*** Begin section ***
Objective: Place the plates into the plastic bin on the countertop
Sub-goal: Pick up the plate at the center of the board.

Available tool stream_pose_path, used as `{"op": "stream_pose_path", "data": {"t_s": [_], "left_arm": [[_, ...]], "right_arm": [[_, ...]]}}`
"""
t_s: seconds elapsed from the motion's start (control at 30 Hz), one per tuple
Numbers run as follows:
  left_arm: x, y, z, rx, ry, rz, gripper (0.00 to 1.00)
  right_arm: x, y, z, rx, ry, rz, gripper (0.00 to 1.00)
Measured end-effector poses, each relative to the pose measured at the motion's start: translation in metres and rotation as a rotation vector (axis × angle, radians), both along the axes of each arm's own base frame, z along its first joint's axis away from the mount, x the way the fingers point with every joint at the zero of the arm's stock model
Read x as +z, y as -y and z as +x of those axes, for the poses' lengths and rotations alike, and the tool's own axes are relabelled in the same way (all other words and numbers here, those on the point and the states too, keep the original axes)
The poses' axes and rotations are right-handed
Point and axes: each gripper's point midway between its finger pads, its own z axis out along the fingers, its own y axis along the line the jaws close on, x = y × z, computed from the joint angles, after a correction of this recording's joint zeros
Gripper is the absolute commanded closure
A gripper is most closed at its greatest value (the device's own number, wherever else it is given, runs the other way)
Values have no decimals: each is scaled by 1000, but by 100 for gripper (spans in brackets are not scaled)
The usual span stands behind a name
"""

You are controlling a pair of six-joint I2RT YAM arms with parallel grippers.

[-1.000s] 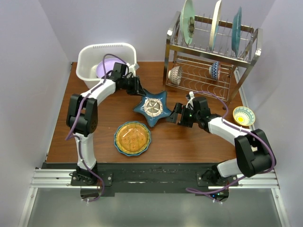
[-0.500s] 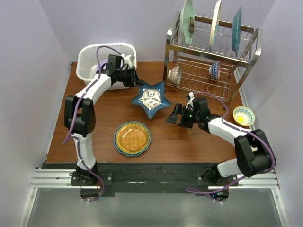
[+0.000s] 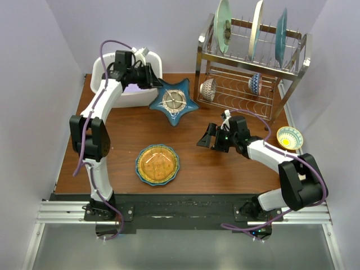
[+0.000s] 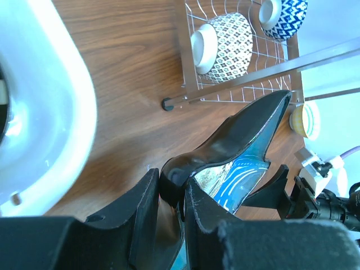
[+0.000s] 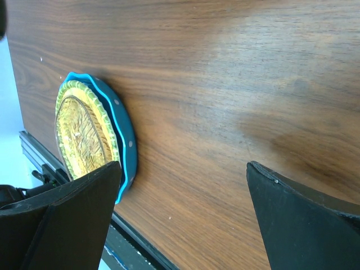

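Note:
My left gripper (image 3: 153, 84) is shut on one point of the blue star-shaped plate (image 3: 173, 102), holding it lifted and tilted just right of the plastic bin (image 3: 109, 63). In the left wrist view the fingers (image 4: 145, 205) pinch the star plate's (image 4: 243, 151) dark rim, with the bin's white wall (image 4: 53, 112) at left. A sliver of lavender plate (image 3: 131, 88) shows inside the bin. The amber plate with a blue-green rim (image 3: 157, 164) lies flat on the countertop (image 3: 124, 132). My right gripper (image 3: 209, 136) hovers open right of it, the same plate (image 5: 84, 135) by its left finger.
A steel wire dish rack (image 3: 253, 67) stands at the back right, three plates upright on top and two patterned bowls (image 4: 222, 48) below. A small yellow bowl (image 3: 289, 138) sits near the right edge. The black front edge (image 3: 180, 199) bounds the countertop.
The left arm has lifted the star plate off the countertop and carried it back and left, up to the bin's right side. The right gripper has shifted slightly left and stays open.

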Motion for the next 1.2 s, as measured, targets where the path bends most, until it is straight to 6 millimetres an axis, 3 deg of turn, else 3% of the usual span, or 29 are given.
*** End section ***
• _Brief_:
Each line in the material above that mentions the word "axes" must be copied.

• _Exercise solution_:
Measured end-effector poses, each relative to the pose measured at the motion's start: translation in metres and rotation as a rotation vector (axis × angle, radians), both along the axes of each arm's own base frame, z along its first joint's axis away from the mount, x the way the fingers point with every joint at the zero of the arm's stock model
Read x as +z, y as -y and z as +x of those axes, for the poses' lengths and rotations alike, and the tool's own axes are relabelled in the same way (all other words and numbers here, those on the point and the states too, keep the original axes)
The poses' axes and rotations are right-handed
Point and axes: each gripper's point midway between its finger pads, its own z axis out along the fingers, its own y axis along the line the jaws close on, x = y × z, computed from the joint angles, after a correction of this recording's joint zeros

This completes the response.